Try it —
The expected output is exactly the lines below, starting at the line with "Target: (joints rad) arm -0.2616" and ending at the line with "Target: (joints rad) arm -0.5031", both included; no other line belongs in it.

=== Begin Enclosure ===

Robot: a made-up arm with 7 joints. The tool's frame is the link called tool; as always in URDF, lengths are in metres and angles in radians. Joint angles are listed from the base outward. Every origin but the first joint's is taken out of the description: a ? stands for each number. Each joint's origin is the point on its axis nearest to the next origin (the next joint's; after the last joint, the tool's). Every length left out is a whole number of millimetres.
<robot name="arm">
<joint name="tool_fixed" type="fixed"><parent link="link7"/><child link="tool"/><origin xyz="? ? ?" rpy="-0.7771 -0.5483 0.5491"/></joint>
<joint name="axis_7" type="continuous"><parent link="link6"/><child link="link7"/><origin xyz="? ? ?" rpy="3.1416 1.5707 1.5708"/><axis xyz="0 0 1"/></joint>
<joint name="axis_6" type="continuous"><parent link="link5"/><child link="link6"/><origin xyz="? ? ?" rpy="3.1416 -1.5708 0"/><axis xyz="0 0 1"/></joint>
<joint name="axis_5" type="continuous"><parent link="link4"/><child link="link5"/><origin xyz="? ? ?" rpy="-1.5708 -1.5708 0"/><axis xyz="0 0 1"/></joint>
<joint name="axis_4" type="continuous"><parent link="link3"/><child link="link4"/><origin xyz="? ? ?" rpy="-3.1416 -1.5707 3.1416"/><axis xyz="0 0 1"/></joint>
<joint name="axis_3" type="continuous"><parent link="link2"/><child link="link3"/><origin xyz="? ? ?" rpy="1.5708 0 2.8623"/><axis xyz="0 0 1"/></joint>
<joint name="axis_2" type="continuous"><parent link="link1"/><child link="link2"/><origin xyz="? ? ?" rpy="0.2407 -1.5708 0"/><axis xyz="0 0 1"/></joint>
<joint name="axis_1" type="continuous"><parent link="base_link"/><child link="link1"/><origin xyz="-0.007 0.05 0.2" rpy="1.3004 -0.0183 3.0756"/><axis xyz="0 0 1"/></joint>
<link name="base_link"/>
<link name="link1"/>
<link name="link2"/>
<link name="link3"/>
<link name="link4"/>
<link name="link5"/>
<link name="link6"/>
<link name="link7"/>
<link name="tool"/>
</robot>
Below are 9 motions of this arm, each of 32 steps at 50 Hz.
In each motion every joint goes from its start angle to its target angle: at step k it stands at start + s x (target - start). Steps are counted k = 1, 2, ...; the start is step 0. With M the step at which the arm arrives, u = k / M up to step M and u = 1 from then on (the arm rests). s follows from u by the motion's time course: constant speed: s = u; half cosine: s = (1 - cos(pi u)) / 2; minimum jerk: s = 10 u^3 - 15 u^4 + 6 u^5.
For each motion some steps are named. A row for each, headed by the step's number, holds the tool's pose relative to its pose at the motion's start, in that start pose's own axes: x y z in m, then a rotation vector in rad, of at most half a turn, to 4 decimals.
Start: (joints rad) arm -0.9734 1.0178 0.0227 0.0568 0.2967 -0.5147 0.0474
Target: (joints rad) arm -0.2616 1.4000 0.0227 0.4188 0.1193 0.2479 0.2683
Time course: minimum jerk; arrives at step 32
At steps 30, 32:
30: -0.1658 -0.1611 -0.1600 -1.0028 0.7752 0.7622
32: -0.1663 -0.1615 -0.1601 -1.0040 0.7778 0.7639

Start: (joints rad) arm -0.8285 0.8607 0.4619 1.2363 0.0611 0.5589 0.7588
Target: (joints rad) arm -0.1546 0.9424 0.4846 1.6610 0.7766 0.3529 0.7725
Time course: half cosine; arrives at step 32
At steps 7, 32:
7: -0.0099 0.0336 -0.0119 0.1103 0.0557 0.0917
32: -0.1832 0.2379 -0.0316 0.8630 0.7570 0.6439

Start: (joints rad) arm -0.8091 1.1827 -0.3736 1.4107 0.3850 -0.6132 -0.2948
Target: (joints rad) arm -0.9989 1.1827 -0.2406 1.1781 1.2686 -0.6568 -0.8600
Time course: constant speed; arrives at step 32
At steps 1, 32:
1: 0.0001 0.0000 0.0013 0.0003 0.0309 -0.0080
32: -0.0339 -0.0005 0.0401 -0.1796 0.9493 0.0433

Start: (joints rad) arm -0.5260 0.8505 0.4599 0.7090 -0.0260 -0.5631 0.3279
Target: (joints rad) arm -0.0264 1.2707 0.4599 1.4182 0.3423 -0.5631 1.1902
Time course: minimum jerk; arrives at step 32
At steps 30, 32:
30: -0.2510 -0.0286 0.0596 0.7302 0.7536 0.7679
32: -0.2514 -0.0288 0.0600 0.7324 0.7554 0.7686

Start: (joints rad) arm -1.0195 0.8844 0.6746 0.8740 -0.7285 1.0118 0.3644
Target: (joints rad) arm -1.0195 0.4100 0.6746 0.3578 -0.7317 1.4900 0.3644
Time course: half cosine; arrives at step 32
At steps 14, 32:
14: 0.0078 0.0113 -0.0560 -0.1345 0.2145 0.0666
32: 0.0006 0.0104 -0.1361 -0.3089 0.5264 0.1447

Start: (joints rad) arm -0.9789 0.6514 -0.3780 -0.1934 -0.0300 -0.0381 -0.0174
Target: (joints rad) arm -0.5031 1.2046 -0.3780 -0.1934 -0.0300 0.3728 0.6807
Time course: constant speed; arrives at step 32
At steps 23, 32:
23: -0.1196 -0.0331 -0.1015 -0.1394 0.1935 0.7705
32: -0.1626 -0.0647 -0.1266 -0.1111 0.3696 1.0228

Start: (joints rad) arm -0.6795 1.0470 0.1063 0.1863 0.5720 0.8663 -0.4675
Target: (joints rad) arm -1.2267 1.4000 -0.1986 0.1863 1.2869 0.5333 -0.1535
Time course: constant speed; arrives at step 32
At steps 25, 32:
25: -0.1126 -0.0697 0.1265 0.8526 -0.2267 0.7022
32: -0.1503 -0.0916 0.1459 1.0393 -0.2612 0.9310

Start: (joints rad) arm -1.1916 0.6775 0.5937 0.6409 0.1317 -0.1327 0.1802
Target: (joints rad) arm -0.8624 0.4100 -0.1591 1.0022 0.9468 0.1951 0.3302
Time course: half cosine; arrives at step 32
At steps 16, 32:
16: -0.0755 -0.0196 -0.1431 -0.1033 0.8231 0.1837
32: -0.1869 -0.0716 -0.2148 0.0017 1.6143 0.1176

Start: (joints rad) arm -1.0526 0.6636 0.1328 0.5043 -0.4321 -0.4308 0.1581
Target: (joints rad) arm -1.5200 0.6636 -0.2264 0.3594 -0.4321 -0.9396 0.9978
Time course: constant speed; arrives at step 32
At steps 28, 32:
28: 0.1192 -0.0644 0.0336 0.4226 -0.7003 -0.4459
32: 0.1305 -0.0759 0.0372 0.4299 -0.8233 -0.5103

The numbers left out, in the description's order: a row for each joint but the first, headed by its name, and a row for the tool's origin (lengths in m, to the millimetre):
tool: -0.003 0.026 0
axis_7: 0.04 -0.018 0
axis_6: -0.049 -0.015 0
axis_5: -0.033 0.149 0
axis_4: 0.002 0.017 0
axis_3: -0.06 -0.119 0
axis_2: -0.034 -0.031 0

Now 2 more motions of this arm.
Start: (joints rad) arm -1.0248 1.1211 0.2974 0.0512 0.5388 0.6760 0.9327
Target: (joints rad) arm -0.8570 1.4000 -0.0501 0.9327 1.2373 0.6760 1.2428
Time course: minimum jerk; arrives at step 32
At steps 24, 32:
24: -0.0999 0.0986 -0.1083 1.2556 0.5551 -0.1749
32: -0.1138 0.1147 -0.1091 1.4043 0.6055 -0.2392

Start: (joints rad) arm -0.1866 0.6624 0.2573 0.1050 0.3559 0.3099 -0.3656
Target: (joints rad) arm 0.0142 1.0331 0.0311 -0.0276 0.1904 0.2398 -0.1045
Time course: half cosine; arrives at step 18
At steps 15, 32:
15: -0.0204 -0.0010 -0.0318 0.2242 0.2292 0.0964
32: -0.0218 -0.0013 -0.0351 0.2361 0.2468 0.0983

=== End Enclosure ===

Expected answer —
Target: (joints rad) arm -0.2616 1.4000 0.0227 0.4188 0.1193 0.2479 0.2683
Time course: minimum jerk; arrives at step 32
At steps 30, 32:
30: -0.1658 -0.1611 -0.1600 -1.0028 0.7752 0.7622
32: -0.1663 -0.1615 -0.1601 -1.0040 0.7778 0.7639

Start: (joints rad) arm -0.8285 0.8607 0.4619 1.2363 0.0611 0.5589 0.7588
Target: (joints rad) arm -0.1546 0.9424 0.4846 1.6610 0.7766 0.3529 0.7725
Time course: half cosine; arrives at step 32
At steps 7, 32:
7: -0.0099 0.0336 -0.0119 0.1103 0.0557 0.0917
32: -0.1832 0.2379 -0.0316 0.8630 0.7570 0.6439

Start: (joints rad) arm -0.8091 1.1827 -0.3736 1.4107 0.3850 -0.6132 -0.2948
Target: (joints rad) arm -0.9989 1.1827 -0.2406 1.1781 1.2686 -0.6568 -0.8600
Time course: constant speed; arrives at step 32
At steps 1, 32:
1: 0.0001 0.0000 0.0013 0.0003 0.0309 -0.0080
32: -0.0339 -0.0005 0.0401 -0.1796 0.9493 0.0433

Start: (joints rad) arm -0.5260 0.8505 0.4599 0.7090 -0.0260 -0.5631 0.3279
Target: (joints rad) arm -0.0264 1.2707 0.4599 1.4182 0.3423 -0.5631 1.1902
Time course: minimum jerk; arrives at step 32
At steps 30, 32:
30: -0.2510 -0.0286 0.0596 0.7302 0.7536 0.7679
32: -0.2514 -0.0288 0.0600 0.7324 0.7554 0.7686

Start: (joints rad) arm -1.0195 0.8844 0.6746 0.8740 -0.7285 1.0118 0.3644
Target: (joints rad) arm -1.0195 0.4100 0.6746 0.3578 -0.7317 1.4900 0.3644
Time course: half cosine; arrives at step 32
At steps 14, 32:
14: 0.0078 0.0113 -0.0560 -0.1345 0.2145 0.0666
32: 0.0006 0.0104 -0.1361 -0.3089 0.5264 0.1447

Start: (joints rad) arm -0.9789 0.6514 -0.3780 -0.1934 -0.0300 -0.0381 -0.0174
Target: (joints rad) arm -0.5031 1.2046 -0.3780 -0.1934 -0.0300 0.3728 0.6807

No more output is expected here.